Please give back the listing exactly, without any of its pictures.

Data extract:
----------------------------------------

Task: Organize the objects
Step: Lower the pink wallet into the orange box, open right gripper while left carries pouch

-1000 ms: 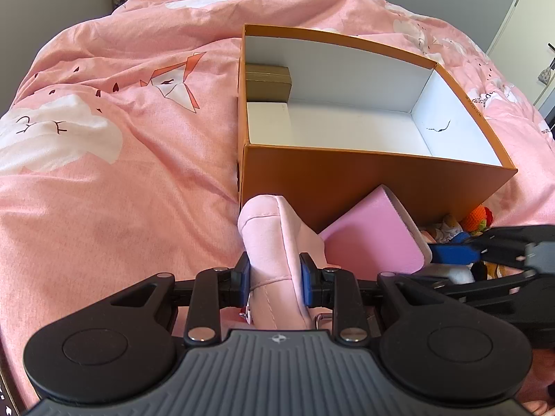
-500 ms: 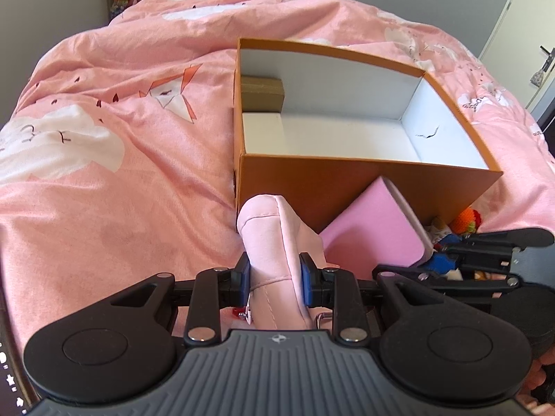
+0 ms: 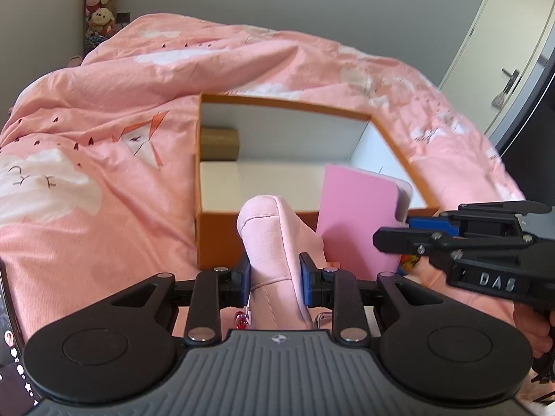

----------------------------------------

Your solution:
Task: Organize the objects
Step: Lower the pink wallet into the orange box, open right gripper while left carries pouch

-1000 ms: 
-500 ms: 
+0 ms: 

No further response is required.